Measuring Real Legal Reasoning In Agent Workflows
Traditional exams only tell part of the story. Research communities have built domain-specific evaluations—such as LegalBench and newer suites that test citation fidelity, statutory interpretation, and contract edits constrained by policy. The next wave of evals will be scenario-based: did the agent find the controlling precedent, properly distinguish adverse authority, and preserve privilege throughout the workflow?
Vendors are already moving this direction with “grounded generation,” forcing models to cite the passages that support each conclusion. Combine that with tool use—databases, calendaring, entity extraction—and agent reliability can be measured, not assumed.
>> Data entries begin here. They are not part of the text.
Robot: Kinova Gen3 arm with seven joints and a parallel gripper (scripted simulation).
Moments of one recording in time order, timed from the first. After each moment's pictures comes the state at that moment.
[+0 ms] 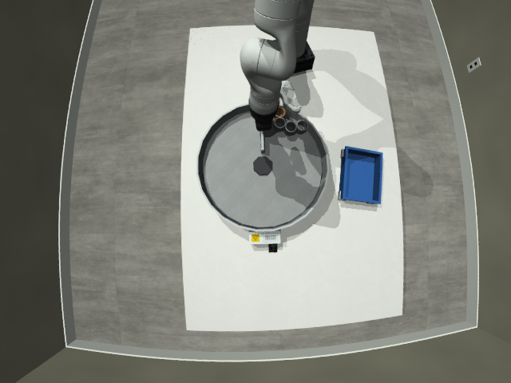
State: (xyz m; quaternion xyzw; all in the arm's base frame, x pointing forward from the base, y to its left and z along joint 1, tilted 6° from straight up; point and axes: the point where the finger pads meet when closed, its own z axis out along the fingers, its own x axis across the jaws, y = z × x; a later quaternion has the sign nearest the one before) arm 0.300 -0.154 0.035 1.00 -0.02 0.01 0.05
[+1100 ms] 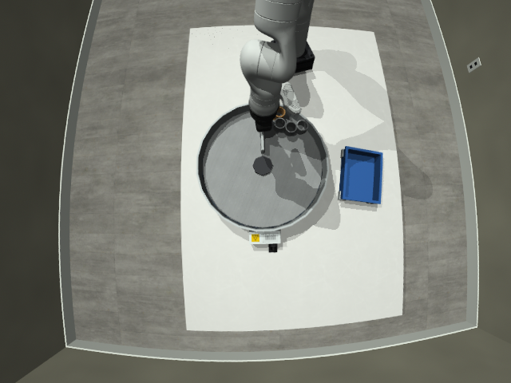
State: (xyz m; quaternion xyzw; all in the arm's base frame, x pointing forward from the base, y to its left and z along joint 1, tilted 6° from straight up) arm 0.303 -0.154 0.035 1.00 -0.02 0.01 0.05
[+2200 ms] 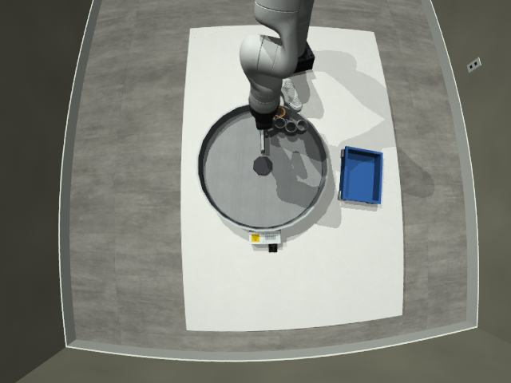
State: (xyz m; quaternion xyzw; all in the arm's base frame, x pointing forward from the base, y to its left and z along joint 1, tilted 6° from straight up) arm 0.302 -0.153 0.049 1.00 -0.02 0.01 0.05
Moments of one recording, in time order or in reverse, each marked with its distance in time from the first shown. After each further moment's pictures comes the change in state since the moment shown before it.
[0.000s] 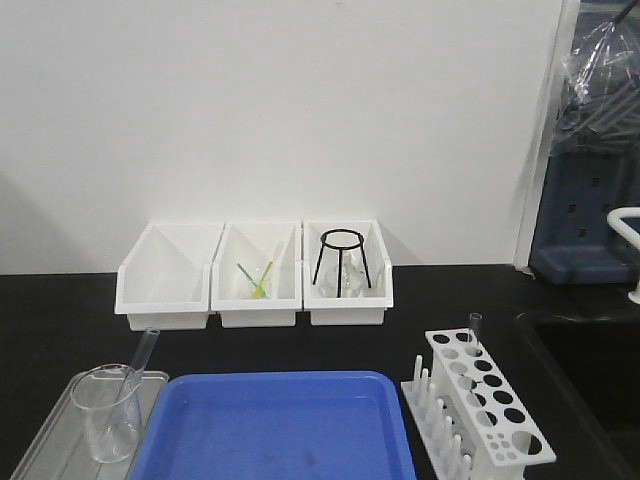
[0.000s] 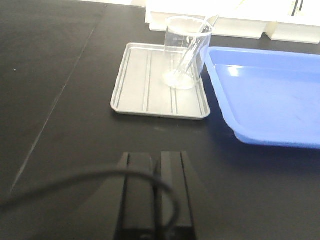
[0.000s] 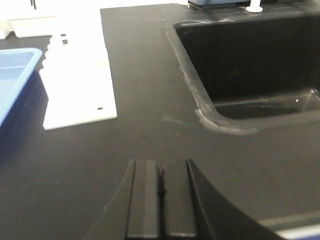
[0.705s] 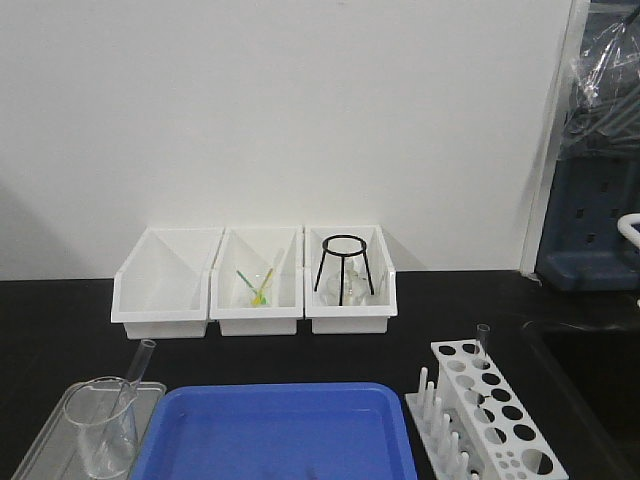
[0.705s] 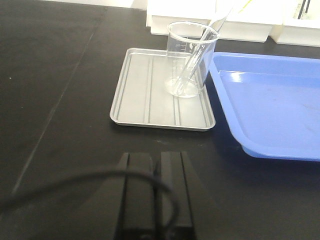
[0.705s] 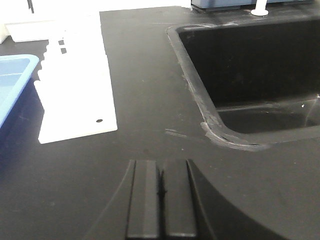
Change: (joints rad) left arm 0.000 0.000 0.000 0.013 0.000 0.000; right arm 0.000 0.000 0.000 0.000 0.000 0.000
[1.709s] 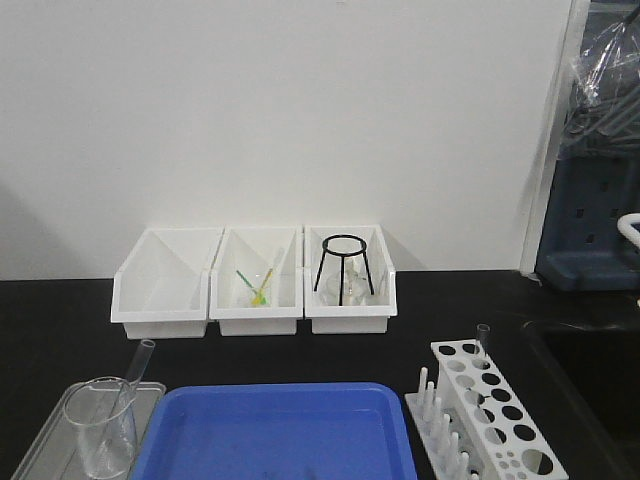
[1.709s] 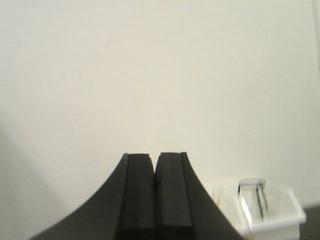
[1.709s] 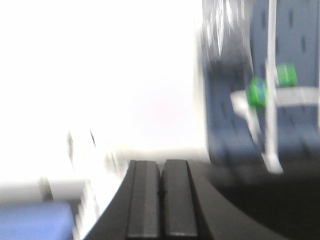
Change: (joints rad) left arm 0.000 0.000 -0.001 0.181 -0.860 -0.017; right arm 0.000 0.000 0.000 -0.041 -0.622 0.096
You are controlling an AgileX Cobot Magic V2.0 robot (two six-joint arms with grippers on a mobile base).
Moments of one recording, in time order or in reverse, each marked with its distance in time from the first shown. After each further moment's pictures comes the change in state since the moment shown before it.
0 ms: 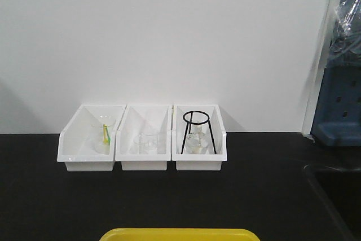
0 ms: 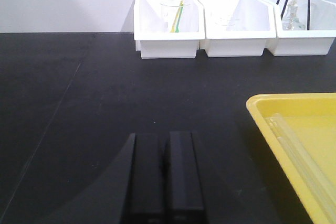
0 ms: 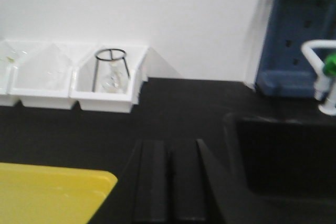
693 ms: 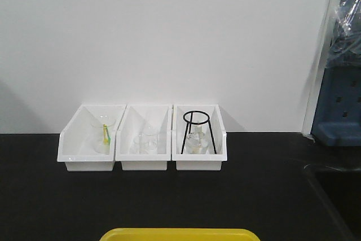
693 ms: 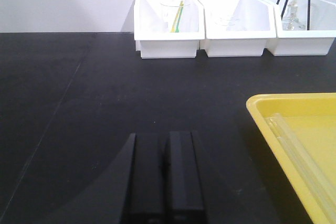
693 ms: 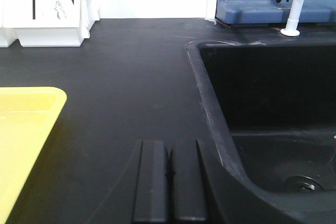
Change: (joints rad) left arm 0.000 0.000 0.000 0.000 0.000 -0.001; right arm -0.133 -0.393 0.537 -0.004 -0.117 0.000
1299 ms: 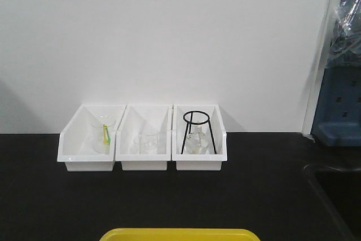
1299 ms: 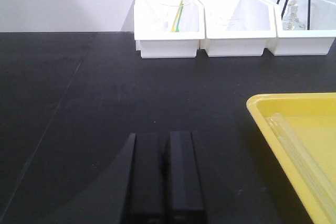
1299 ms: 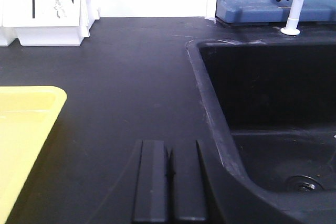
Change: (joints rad) left arm 0.000 0.000 0.000 0.000 0.000 0.000; right arm 0.000 0.000 0.000 0.000 0.000 0.000
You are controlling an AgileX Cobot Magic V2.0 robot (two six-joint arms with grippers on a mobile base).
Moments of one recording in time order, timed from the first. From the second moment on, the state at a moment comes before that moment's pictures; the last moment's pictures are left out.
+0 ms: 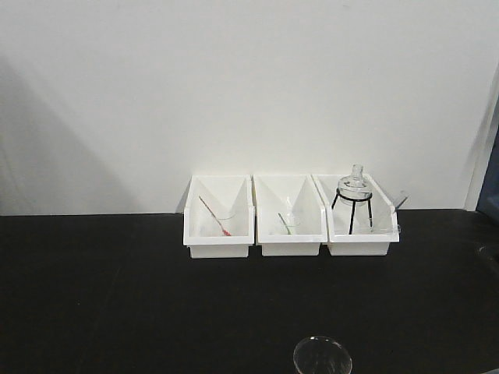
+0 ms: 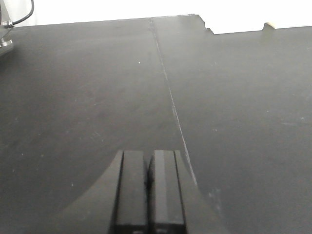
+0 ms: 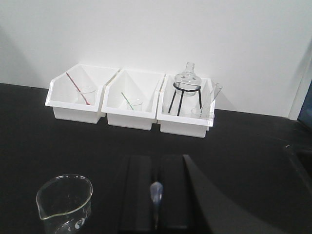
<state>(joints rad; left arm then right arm) -0.07 -0.01 0.03 -0.02 0.01 0.05 0.23 0.48 -0.43 -0.33 0.18 0.26</state>
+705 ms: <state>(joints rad) -0.07 -0.01 0.03 -0.02 0.01 0.05 0.23 0.48 -0.43 -0.33 0.17 0.26</state>
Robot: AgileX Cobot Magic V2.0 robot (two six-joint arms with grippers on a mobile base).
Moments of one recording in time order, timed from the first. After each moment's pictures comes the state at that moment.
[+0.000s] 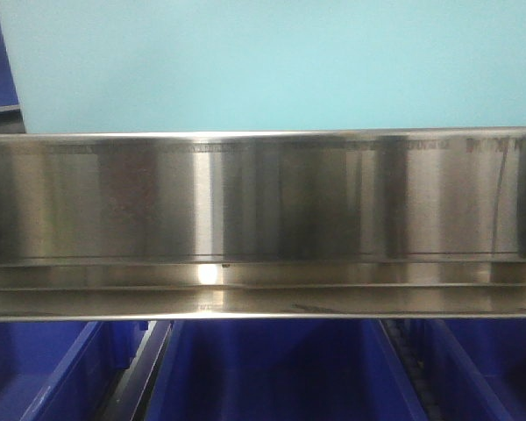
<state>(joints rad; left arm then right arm) -0.58 1.64 -1.70 0.11 1.24 -0.28 0.30 1.53 -1.49 0.12 1.13 0.07</state>
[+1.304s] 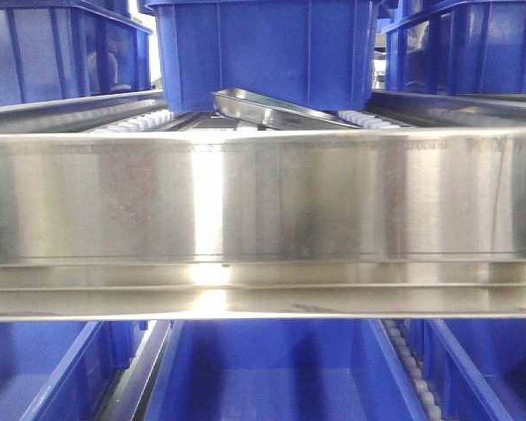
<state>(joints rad) -0.58 1.54 -2.05 0.13 1.24 -0.28 0.30 1.43 -1.86 0.10 1.08 0.07</state>
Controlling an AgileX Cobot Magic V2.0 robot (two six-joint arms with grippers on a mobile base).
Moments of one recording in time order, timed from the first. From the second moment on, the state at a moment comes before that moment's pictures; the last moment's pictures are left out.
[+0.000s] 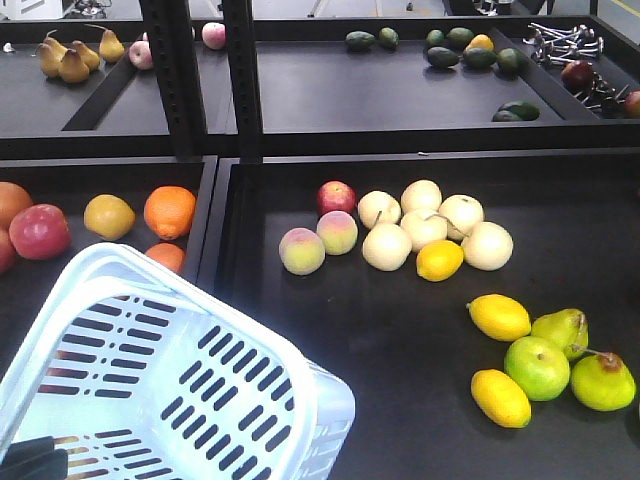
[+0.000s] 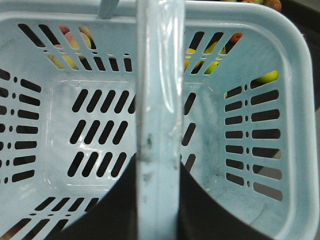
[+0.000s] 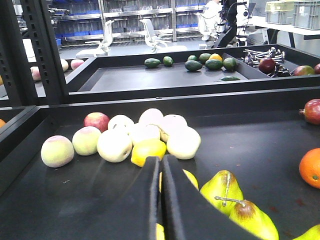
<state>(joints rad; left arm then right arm) -0.40 0.39 -0.42 -0.57 0.66 0.41 0.03 -0.01 0.03 -0.05 0.13 0.08</state>
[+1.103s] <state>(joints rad) -0.40 0.39 -0.42 -0.57 0.66 0.41 0.03 -0.01 0.03 -0.05 0.13 0.08</state>
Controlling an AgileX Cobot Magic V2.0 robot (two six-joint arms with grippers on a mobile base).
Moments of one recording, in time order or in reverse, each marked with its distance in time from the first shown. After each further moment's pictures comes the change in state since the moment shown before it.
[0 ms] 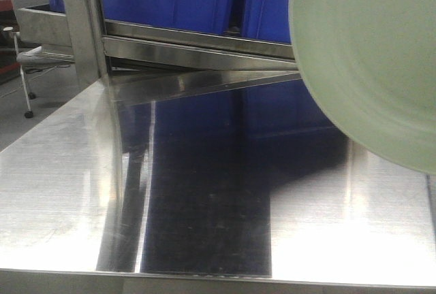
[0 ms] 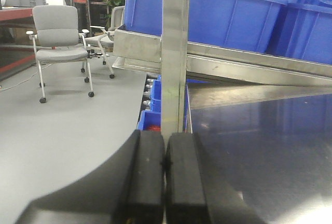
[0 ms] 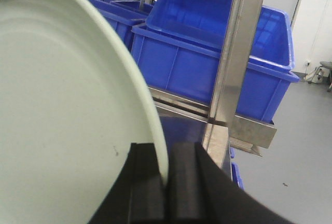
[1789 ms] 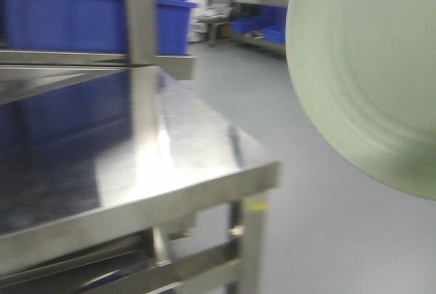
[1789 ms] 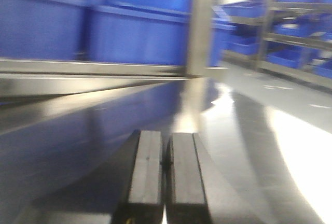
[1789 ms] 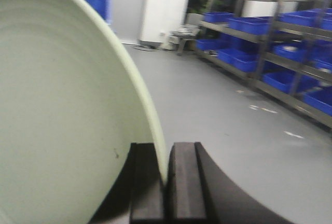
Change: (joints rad) left arm 0.000 0.000 0.000 0.000 0.000 0.000; right arm 0.000 0.000 0.030 0.000 -0.007 -0.002
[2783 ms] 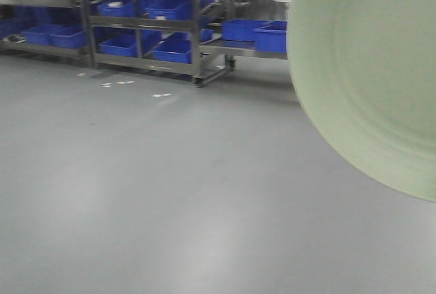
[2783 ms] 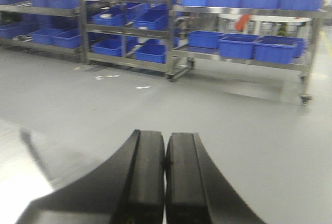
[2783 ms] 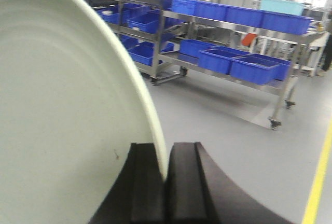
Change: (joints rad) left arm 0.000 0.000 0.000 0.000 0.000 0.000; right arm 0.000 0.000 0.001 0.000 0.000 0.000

What Comes Next For Agent Lawyers In Practice
Expect rapid iteration. If a single model release can lift one-shot legal task scores by double digits, coordinated systems and domain-tuned policies will push higher. The realistic near-term picture is a paralegal-plus agent that drafts, checks, and explains, with a lawyer in the loop owning judgment calls and ethics.
Can AI agents be lawyers after all? Not in the licensure sense. But as coauthors and tireless analysts, they’re getting uncomfortably good—and the latest benchmarks suggest they’re moving faster than many in the profession predicted just a month ago.